Task to complete »
All entries below are to be set down again exactly as given.

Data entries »
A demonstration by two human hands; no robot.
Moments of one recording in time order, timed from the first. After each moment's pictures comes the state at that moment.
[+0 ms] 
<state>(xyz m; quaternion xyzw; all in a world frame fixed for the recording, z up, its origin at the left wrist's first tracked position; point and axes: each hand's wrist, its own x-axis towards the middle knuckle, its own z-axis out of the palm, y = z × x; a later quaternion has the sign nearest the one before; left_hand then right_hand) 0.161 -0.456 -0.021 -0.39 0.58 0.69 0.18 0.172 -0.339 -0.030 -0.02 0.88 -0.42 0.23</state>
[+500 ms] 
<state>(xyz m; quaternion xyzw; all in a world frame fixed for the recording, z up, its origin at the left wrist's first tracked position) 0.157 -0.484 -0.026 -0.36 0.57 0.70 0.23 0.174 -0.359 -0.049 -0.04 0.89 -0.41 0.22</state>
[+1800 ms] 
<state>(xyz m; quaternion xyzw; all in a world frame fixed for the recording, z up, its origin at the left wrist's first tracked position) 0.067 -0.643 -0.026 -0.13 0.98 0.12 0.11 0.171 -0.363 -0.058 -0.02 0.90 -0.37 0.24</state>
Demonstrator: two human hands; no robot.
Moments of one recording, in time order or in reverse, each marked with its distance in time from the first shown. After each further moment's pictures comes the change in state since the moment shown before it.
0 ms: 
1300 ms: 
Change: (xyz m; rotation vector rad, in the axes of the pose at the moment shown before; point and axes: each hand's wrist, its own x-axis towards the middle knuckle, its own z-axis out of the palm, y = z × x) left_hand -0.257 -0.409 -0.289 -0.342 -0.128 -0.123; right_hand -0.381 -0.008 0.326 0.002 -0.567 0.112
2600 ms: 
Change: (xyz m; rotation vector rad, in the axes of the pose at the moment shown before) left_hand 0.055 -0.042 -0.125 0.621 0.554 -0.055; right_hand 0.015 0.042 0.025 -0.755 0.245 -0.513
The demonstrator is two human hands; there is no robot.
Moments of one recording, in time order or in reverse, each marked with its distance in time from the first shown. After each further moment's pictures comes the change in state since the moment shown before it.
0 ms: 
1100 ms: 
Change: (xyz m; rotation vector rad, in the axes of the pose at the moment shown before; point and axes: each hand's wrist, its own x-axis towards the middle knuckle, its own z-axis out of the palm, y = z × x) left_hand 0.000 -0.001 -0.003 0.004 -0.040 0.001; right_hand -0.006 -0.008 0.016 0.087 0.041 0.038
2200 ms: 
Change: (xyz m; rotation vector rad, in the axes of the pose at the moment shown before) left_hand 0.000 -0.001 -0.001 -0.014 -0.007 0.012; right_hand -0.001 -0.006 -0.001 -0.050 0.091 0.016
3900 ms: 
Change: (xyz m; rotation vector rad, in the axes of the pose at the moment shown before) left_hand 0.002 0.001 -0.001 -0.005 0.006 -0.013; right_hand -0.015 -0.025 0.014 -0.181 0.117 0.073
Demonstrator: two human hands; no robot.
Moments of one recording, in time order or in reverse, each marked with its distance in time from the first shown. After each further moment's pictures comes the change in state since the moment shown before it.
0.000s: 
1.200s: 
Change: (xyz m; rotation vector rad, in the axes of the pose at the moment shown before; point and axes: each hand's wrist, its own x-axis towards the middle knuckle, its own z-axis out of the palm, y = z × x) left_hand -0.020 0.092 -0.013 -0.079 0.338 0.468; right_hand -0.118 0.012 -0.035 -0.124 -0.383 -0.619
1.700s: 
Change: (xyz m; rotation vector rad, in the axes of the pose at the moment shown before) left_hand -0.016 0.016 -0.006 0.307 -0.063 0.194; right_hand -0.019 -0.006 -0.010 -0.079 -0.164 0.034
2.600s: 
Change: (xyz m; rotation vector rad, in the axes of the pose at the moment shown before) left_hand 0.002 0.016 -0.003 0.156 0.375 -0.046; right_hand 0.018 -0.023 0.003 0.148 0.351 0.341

Output of the task »
A demonstration by two human hands; no robot.
Moments of one recording in time order, timed from the first. After each moment's pictures comes the state at that moment.
[+0 ms] 
<state>(xyz m; quaternion xyzw; all in a world frame fixed for the recording, z up, its origin at the left wrist's first tracked position; point and axes: each hand's wrist, its own x-axis towards the middle knuckle, its own z-axis out of the palm, y = z × x; a later quaternion has the sign nearest the one before; left_hand then right_hand) 0.161 -0.456 -0.021 -0.39 0.58 0.69 0.18 0.172 -0.339 -0.030 -0.02 0.88 -0.42 0.23</state>
[+500 ms] 
<state>(xyz m; quaternion xyzw; all in a world frame fixed for the recording, z up, its origin at the left wrist's first tracked position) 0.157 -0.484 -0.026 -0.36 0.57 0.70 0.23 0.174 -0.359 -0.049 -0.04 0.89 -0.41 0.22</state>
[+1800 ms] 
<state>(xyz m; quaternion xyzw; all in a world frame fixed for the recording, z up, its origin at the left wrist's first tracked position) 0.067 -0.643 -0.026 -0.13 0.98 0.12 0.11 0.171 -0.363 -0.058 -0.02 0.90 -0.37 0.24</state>
Demonstrator: two human hands; no robot.
Moments of one recording, in time order or in reverse, each marked with its distance in time from the first shown. After each further moment's pictures comes the change in state since the moment shown before it.
0 ms: 
1300 ms: 
Change: (xyz m; rotation vector rad, in the axes of the pose at the moment shown before; point and axes: each hand's wrist, its own x-axis towards the middle knuckle, its own z-axis out of the palm, y = z × x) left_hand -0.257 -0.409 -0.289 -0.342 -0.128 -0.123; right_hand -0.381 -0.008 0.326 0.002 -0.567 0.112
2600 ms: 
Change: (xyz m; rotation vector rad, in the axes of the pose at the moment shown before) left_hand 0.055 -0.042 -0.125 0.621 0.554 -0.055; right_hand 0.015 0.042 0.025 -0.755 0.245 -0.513
The demonstrator is two human hands; there is no robot.
Moments of one recording, in time order or in reverse, each marked with its distance in time from the first shown. After each further moment's pictures comes the change in state since the moment shown before it.
0 ms: 
1100 ms: 
Change: (xyz m; rotation vector rad, in the axes of the pose at the moment shown before; point and axes: each hand's wrist, its own x-axis towards the middle knuckle, its own z-axis out of the palm, y = z × x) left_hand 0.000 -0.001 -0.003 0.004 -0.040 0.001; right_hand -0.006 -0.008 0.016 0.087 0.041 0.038
2200 ms: 
Change: (xyz m; rotation vector rad, in the axes of the pose at the moment shown before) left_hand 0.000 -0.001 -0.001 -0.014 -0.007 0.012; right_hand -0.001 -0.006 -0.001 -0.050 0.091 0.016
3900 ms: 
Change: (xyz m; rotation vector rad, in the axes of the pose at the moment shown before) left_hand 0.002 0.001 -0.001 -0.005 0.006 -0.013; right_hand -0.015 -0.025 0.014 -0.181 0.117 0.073
Demonstrator: two human hands; no robot.
Moments of one recording, in time order or in reverse, each marked with its distance in time from the first shown. After each further moment's pictures comes the change in state since the moment shown before it.
0.000s: 
1.200s: 
Change: (xyz m; rotation vector rad, in the axes of the pose at the moment shown before; point and axes: each hand's wrist, its own x-axis towards the middle knuckle, its own z-axis out of the palm, y = z × x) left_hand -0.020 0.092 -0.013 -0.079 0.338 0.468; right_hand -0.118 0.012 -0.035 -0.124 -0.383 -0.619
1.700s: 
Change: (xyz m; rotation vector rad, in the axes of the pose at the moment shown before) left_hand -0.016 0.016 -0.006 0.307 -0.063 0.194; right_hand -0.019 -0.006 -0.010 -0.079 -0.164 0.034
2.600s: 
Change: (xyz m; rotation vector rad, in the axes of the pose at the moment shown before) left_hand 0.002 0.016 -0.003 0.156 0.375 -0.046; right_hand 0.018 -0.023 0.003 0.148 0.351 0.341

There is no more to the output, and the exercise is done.